» **Exercise brief**
For the records that follow, please set down exactly the lines between the one holding "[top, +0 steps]" and the one holding "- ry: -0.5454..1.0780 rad", inclusive, and only those.

» **Records provided**
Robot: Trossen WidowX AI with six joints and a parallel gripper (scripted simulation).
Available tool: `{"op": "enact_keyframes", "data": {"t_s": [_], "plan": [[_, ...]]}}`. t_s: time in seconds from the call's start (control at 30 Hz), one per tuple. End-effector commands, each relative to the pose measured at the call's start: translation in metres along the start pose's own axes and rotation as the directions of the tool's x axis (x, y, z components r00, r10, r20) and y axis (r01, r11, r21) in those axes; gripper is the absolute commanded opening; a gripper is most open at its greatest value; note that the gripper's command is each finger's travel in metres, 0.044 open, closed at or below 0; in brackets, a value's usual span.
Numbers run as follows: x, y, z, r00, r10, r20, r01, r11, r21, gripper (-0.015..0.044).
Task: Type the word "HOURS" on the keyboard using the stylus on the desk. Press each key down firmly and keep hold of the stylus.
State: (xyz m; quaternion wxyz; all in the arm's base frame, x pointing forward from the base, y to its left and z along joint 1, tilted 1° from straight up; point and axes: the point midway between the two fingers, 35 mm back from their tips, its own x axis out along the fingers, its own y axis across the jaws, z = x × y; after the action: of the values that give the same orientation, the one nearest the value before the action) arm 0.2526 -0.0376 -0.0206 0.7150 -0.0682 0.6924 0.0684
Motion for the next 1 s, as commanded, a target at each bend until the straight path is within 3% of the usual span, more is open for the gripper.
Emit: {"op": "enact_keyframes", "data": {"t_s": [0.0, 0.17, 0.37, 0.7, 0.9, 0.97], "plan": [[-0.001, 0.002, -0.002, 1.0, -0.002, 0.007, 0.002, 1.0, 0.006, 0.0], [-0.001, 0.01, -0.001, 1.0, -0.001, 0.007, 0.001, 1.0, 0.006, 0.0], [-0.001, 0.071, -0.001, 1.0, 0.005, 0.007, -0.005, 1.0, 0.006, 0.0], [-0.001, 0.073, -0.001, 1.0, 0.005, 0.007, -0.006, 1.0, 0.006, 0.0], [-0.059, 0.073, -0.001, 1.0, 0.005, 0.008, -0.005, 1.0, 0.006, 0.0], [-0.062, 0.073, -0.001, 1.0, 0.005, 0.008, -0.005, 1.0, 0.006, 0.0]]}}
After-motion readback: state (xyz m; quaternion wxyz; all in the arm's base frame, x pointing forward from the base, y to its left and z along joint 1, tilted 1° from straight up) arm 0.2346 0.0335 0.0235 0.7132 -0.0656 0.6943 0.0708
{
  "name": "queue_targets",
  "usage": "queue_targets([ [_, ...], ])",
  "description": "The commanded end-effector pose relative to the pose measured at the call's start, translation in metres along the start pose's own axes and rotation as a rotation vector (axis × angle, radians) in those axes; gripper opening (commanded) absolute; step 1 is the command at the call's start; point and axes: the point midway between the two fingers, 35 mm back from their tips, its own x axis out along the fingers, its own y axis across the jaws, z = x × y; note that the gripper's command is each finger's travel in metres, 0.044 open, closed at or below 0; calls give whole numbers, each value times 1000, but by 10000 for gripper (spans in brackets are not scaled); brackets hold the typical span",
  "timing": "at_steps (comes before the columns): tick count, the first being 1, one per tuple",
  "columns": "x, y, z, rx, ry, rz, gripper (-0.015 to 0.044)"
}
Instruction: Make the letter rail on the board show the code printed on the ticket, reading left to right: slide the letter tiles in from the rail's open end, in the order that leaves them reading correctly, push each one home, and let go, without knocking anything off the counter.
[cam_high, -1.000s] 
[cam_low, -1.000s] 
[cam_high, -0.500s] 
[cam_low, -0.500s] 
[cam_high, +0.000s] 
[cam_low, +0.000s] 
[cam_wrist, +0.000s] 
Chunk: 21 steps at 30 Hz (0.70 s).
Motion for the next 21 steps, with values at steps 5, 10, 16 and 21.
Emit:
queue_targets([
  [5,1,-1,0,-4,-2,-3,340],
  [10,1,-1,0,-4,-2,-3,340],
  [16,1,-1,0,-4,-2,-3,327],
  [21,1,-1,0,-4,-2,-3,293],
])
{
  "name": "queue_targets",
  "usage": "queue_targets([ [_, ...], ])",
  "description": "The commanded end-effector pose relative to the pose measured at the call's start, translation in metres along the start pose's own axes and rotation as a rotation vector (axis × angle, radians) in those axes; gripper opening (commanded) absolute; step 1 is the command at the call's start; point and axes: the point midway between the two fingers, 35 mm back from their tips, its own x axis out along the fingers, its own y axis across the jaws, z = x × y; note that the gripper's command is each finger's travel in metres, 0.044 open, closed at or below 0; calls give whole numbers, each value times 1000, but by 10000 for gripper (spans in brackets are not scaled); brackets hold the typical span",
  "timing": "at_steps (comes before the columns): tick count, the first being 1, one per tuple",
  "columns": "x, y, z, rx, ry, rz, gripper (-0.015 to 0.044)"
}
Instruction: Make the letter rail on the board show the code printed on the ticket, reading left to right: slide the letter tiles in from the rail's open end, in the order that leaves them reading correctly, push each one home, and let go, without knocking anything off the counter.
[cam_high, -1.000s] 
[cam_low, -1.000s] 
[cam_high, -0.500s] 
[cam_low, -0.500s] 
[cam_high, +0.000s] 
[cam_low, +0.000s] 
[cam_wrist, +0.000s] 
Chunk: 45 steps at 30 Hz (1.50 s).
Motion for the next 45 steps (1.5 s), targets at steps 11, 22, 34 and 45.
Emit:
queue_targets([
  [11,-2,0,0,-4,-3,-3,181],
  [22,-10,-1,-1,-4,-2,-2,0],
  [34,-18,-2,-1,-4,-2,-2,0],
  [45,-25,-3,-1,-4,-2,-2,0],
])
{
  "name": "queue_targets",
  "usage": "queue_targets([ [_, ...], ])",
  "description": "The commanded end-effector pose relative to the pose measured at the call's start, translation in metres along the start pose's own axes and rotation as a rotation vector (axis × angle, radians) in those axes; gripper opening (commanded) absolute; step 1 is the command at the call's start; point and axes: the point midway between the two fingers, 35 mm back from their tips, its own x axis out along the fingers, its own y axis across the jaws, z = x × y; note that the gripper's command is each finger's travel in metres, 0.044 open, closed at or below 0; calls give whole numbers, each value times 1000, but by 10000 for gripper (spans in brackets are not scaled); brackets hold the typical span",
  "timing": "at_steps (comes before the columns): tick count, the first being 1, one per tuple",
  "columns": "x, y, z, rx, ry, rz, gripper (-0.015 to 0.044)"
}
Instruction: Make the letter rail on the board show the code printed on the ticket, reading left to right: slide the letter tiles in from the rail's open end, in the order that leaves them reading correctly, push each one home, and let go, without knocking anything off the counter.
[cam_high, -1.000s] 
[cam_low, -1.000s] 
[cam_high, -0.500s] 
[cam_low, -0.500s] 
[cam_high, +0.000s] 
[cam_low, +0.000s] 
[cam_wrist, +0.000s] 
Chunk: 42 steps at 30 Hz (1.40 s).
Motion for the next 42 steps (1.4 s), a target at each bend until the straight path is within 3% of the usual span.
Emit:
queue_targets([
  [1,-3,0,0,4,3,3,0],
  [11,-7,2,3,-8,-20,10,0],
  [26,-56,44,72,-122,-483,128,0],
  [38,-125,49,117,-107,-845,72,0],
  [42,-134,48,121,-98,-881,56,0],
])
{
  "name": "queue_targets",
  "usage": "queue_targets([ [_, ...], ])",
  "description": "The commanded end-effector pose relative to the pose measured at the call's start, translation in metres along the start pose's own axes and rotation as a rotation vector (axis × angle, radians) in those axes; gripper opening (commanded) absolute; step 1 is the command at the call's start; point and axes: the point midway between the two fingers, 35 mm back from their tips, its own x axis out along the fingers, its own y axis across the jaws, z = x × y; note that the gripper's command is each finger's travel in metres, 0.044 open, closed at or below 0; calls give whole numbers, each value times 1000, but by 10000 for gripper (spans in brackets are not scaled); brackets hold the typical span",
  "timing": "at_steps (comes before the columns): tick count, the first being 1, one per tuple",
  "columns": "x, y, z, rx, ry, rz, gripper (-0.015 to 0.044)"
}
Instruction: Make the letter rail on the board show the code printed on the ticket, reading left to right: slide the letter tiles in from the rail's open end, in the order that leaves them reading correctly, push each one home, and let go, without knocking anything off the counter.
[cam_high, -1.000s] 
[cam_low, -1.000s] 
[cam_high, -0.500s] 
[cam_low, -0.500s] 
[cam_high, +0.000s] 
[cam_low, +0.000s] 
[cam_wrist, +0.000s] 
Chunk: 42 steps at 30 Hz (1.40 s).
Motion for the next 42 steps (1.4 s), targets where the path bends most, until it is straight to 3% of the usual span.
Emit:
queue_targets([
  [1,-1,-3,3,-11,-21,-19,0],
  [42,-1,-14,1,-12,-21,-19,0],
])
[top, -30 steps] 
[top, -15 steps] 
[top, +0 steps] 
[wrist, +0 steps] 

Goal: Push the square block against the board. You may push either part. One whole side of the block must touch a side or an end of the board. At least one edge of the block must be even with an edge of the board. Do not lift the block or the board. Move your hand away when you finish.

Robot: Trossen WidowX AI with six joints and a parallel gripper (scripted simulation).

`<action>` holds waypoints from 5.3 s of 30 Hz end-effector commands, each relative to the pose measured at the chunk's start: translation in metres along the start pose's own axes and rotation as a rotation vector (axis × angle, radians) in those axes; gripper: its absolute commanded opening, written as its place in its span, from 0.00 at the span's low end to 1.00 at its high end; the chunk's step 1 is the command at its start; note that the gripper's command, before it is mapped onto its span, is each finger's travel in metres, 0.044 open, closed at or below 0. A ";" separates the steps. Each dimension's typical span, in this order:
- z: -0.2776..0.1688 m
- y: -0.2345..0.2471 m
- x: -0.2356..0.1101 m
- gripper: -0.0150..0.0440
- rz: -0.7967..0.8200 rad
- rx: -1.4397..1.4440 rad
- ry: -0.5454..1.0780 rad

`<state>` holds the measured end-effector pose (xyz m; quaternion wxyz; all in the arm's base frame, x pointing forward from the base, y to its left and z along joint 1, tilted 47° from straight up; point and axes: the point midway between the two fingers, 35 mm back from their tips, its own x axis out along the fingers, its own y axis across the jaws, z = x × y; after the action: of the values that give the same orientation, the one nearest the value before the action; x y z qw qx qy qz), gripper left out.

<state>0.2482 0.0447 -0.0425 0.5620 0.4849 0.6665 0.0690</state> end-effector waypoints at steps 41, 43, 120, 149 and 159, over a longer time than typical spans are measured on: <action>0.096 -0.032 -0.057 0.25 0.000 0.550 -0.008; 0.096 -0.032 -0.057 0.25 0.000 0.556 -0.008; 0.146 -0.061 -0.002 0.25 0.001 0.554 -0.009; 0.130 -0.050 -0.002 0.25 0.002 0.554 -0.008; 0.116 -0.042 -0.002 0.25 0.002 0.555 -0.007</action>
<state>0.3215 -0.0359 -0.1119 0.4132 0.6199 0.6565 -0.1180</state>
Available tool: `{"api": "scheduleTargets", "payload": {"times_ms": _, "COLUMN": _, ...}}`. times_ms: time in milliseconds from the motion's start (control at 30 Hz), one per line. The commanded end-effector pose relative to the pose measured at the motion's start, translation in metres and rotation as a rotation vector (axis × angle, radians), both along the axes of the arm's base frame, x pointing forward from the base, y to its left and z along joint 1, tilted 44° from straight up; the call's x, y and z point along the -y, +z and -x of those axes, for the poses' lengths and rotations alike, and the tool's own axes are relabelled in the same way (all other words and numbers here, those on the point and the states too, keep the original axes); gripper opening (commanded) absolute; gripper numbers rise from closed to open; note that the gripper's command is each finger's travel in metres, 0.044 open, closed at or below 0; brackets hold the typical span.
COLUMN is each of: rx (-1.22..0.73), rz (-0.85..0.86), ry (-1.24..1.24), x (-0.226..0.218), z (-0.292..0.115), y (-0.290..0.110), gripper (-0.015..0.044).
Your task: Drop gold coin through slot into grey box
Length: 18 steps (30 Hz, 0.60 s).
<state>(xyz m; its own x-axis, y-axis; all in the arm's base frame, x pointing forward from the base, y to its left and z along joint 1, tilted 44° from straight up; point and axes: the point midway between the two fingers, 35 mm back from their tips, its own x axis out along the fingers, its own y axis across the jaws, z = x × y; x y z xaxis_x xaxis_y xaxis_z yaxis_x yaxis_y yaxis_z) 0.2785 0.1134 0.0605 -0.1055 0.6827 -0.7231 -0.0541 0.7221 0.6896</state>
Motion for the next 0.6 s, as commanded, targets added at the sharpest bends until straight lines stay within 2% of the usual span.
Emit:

» **Response area**
[top, +0 steps] 
[wrist, +0 steps] 

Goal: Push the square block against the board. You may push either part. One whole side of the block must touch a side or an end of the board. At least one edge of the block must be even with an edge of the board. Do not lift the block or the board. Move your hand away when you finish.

Robot: Trossen WidowX AI with six joints and a parallel gripper (scripted simulation).

`<action>` holds waypoints from 5.3 s of 30 Hz end-effector commands, each relative to the pose measured at the chunk's start: translation in metres along the start pose's own axes and rotation as a rotation vector (axis × angle, radians) in those axes; gripper: its absolute commanded opening, written as its place in its span, from 0.00 at the span's low end to 1.00 at its high end; the chunk's step 1 is the command at its start; note that the gripper's command, before it is mapped onto its span, is each finger's travel in metres, 0.044 open, closed at or below 0. A ";" separates the steps. Each dimension's typical span, in this order:
- z: -0.2776..0.1688 m
- y: -0.2345..0.2471 m
- x: -0.2356..0.1101 m
- gripper: -0.0150..0.0440
- rz: -0.7967..0.8200 rad
- rx: -1.4397..1.4440 rad
- ry: -0.5454..1.0780 rad

That concludes the output.